## Work task
Exact reproduction required: print each line of the material below.

---------- Entries shown ----------

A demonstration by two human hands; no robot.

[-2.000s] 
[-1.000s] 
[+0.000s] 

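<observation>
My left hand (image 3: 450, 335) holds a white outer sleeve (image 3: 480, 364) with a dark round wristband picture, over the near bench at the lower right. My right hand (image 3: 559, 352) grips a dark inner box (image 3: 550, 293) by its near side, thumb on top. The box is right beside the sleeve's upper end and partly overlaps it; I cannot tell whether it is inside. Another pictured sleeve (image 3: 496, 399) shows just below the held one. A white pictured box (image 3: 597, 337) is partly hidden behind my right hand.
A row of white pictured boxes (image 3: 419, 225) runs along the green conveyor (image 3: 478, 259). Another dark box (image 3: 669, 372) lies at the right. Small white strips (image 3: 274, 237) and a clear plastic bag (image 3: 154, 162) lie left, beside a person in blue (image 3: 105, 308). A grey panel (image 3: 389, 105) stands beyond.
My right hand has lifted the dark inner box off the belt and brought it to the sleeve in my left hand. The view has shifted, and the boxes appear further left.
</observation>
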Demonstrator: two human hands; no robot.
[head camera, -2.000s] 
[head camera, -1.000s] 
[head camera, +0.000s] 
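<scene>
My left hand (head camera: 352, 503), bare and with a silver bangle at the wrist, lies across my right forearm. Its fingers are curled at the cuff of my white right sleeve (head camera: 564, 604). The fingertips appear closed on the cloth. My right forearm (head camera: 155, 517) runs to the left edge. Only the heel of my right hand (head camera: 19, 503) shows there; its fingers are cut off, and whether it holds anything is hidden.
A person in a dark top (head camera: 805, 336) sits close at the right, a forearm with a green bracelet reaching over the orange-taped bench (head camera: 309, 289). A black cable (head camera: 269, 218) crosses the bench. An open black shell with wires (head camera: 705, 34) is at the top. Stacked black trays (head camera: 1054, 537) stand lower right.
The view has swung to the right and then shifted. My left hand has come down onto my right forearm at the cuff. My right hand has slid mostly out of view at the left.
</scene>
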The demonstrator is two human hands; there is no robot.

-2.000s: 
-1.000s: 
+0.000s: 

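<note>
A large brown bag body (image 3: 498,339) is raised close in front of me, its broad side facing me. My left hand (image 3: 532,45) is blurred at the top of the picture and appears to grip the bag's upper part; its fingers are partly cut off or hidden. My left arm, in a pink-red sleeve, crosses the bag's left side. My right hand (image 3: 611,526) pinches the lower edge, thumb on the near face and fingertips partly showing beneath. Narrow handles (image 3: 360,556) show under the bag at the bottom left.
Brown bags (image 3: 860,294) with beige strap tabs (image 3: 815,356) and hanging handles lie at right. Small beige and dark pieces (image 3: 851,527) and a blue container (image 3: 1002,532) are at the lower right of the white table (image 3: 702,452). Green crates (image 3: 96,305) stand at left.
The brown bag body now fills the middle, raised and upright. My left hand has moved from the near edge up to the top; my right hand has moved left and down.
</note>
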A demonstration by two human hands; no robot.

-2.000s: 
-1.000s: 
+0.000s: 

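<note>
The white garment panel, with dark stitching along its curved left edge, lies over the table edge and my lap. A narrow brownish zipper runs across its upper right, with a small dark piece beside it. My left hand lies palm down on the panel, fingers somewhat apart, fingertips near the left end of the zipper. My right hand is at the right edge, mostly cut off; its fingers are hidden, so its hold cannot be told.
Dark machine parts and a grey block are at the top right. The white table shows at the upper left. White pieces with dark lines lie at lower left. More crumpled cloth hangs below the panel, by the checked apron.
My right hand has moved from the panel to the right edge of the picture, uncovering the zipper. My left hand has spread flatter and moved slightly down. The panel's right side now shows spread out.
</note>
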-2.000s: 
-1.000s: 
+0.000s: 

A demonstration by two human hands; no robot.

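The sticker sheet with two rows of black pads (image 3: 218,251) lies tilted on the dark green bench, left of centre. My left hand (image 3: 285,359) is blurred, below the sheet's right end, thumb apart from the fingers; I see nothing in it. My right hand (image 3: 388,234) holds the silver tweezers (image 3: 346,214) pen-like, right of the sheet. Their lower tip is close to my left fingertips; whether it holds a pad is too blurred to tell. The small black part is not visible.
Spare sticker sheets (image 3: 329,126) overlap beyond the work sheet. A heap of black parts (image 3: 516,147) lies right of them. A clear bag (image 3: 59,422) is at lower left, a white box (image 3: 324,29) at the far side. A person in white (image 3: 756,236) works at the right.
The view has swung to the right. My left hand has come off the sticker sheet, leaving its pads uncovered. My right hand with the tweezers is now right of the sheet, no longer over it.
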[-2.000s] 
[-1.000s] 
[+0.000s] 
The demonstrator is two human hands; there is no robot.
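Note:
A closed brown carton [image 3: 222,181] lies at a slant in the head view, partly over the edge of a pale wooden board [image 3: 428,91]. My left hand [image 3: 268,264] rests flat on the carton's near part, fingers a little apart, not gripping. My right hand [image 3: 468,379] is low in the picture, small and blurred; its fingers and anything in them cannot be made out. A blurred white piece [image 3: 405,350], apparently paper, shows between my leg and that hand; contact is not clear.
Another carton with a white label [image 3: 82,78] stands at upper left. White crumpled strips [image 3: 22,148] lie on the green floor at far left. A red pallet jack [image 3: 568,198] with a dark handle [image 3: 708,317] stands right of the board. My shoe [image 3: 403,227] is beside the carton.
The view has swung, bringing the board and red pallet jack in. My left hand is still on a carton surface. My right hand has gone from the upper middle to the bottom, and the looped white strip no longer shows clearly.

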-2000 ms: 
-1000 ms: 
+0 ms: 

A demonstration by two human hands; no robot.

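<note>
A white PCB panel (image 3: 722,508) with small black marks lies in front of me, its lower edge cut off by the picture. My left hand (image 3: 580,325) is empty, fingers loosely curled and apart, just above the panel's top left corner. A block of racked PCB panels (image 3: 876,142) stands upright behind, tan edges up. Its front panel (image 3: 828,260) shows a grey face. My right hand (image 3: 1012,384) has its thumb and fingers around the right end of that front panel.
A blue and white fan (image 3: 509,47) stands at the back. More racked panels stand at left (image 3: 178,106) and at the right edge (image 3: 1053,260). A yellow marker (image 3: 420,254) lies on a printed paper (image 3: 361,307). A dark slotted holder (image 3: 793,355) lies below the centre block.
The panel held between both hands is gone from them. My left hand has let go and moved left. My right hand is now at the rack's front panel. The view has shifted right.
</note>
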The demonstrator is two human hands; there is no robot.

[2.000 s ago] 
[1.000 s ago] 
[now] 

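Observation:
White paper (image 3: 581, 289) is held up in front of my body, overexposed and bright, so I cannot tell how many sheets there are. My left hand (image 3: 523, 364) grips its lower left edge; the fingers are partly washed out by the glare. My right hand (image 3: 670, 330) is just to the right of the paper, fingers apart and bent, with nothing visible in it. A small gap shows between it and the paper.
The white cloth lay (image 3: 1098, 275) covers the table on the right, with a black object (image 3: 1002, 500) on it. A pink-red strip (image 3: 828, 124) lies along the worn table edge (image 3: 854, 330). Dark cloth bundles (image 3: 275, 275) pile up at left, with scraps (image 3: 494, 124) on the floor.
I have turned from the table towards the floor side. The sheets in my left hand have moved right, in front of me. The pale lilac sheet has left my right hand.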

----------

## Output for this task
A demonstration by two human hands; no robot.

[-2.000s] 
[-1.000s] 
[+0.000s] 

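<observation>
My left hand (image 3: 450, 335) holds a white outer sleeve (image 3: 480, 364) with a dark round wristband picture, over the near bench at the lower right. My right hand (image 3: 559, 352) grips a dark inner box (image 3: 550, 293) by its near side, thumb on top. The box is right beside the sleeve's upper end and partly overlaps it; I cannot tell whether it is inside. Another pictured sleeve (image 3: 496, 399) shows just below the held one. A white pictured box (image 3: 597, 337) is partly hidden behind my right hand.
A row of white pictured boxes (image 3: 419, 225) runs along the green conveyor (image 3: 478, 259). Another dark box (image 3: 669, 372) lies at the right. Small white strips (image 3: 274, 237) and a clear plastic bag (image 3: 154, 162) lie left, beside a person in blue (image 3: 105, 308). A grey panel (image 3: 389, 105) stands beyond.
My right hand has lifted the dark inner box off the belt and brought it to the sleeve in my left hand. The view has shifted, and the boxes appear further left.
</observation>
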Demonstrator: two human hands; no robot.
[head camera, -2.000s] 
[head camera, -1.000s] 
[head camera, +0.000s] 
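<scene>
My left hand (head camera: 352, 503), bare and with a silver bangle at the wrist, lies across my right forearm. Its fingers are curled at the cuff of my white right sleeve (head camera: 564, 604). The fingertips appear closed on the cloth. My right forearm (head camera: 155, 517) runs to the left edge. Only the heel of my right hand (head camera: 19, 503) shows there; its fingers are cut off, and whether it holds anything is hidden.
A person in a dark top (head camera: 805, 336) sits close at the right, a forearm with a green bracelet reaching over the orange-taped bench (head camera: 309, 289). A black cable (head camera: 269, 218) crosses the bench. An open black shell with wires (head camera: 705, 34) is at the top. Stacked black trays (head camera: 1054, 537) stand lower right.
The view has swung to the right and then shifted. My left hand has come down onto my right forearm at the cuff. My right hand has slid mostly out of view at the left.
</scene>
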The demonstrator is two human hands; there is no robot.

-2.000s: 
-1.000s: 
+0.000s: 

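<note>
A large brown bag body (image 3: 498,339) is raised close in front of me, its broad side facing me. My left hand (image 3: 532,45) is blurred at the top of the picture and appears to grip the bag's upper part; its fingers are partly cut off or hidden. My left arm, in a pink-red sleeve, crosses the bag's left side. My right hand (image 3: 611,526) pinches the lower edge, thumb on the near face and fingertips partly showing beneath. Narrow handles (image 3: 360,556) show under the bag at the bottom left.
Brown bags (image 3: 860,294) with beige strap tabs (image 3: 815,356) and hanging handles lie at right. Small beige and dark pieces (image 3: 851,527) and a blue container (image 3: 1002,532) are at the lower right of the white table (image 3: 702,452). Green crates (image 3: 96,305) stand at left.
The brown bag body now fills the middle, raised and upright. My left hand has moved from the near edge up to the top; my right hand has moved left and down.
</note>
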A demonstration by two human hands; no robot.

-2.000s: 
-1.000s: 
+0.000s: 

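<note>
The white garment panel, with dark stitching along its curved left edge, lies over the table edge and my lap. A narrow brownish zipper runs across its upper right, with a small dark piece beside it. My left hand lies palm down on the panel, fingers somewhat apart, fingertips near the left end of the zipper. My right hand is at the right edge, mostly cut off; its fingers are hidden, so its hold cannot be told.
Dark machine parts and a grey block are at the top right. The white table shows at the upper left. White pieces with dark lines lie at lower left. More crumpled cloth hangs below the panel, by the checked apron.
My right hand has moved from the panel to the right edge of the picture, uncovering the zipper. My left hand has spread flatter and moved slightly down. The panel's right side now shows spread out.
</note>
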-2.000s: 
-1.000s: 
+0.000s: 

A demonstration by two human hands; no robot.

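The sticker sheet with two rows of black pads (image 3: 218,251) lies tilted on the dark green bench, left of centre. My left hand (image 3: 285,359) is blurred, below the sheet's right end, thumb apart from the fingers; I see nothing in it. My right hand (image 3: 388,234) holds the silver tweezers (image 3: 346,214) pen-like, right of the sheet. Their lower tip is close to my left fingertips; whether it holds a pad is too blurred to tell. The small black part is not visible.
Spare sticker sheets (image 3: 329,126) overlap beyond the work sheet. A heap of black parts (image 3: 516,147) lies right of them. A clear bag (image 3: 59,422) is at lower left, a white box (image 3: 324,29) at the far side. A person in white (image 3: 756,236) works at the right.
The view has swung to the right. My left hand has come off the sticker sheet, leaving its pads uncovered. My right hand with the tweezers is now right of the sheet, no longer over it.
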[-2.000s] 
[-1.000s] 
[+0.000s] 
The demonstrator is two human hands; there is no robot.
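Note:
A closed brown carton [image 3: 222,181] lies at a slant in the head view, partly over the edge of a pale wooden board [image 3: 428,91]. My left hand [image 3: 268,264] rests flat on the carton's near part, fingers a little apart, not gripping. My right hand [image 3: 468,379] is low in the picture, small and blurred; its fingers and anything in them cannot be made out. A blurred white piece [image 3: 405,350], apparently paper, shows between my leg and that hand; contact is not clear.
Another carton with a white label [image 3: 82,78] stands at upper left. White crumpled strips [image 3: 22,148] lie on the green floor at far left. A red pallet jack [image 3: 568,198] with a dark handle [image 3: 708,317] stands right of the board. My shoe [image 3: 403,227] is beside the carton.
The view has swung, bringing the board and red pallet jack in. My left hand is still on a carton surface. My right hand has gone from the upper middle to the bottom, and the looped white strip no longer shows clearly.
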
-2000 ms: 
-1000 ms: 
+0 ms: 

A demonstration by two human hands; no robot.

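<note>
A white PCB panel (image 3: 722,508) with small black marks lies in front of me, its lower edge cut off by the picture. My left hand (image 3: 580,325) is empty, fingers loosely curled and apart, just above the panel's top left corner. A block of racked PCB panels (image 3: 876,142) stands upright behind, tan edges up. Its front panel (image 3: 828,260) shows a grey face. My right hand (image 3: 1012,384) has its thumb and fingers around the right end of that front panel.
A blue and white fan (image 3: 509,47) stands at the back. More racked panels stand at left (image 3: 178,106) and at the right edge (image 3: 1053,260). A yellow marker (image 3: 420,254) lies on a printed paper (image 3: 361,307). A dark slotted holder (image 3: 793,355) lies below the centre block.
The panel held between both hands is gone from them. My left hand has let go and moved left. My right hand is now at the rack's front panel. The view has shifted right.
</note>
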The demonstrator is two human hands; there is no robot.

[2.000 s ago] 
[1.000 s ago] 
[now] 

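Observation:
White paper (image 3: 581, 289) is held up in front of my body, overexposed and bright, so I cannot tell how many sheets there are. My left hand (image 3: 523, 364) grips its lower left edge; the fingers are partly washed out by the glare. My right hand (image 3: 670, 330) is just to the right of the paper, fingers apart and bent, with nothing visible in it. A small gap shows between it and the paper.
The white cloth lay (image 3: 1098, 275) covers the table on the right, with a black object (image 3: 1002, 500) on it. A pink-red strip (image 3: 828, 124) lies along the worn table edge (image 3: 854, 330). Dark cloth bundles (image 3: 275, 275) pile up at left, with scraps (image 3: 494, 124) on the floor.
I have turned from the table towards the floor side. The sheets in my left hand have moved right, in front of me. The pale lilac sheet has left my right hand.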

Nothing more is needed for this exercise.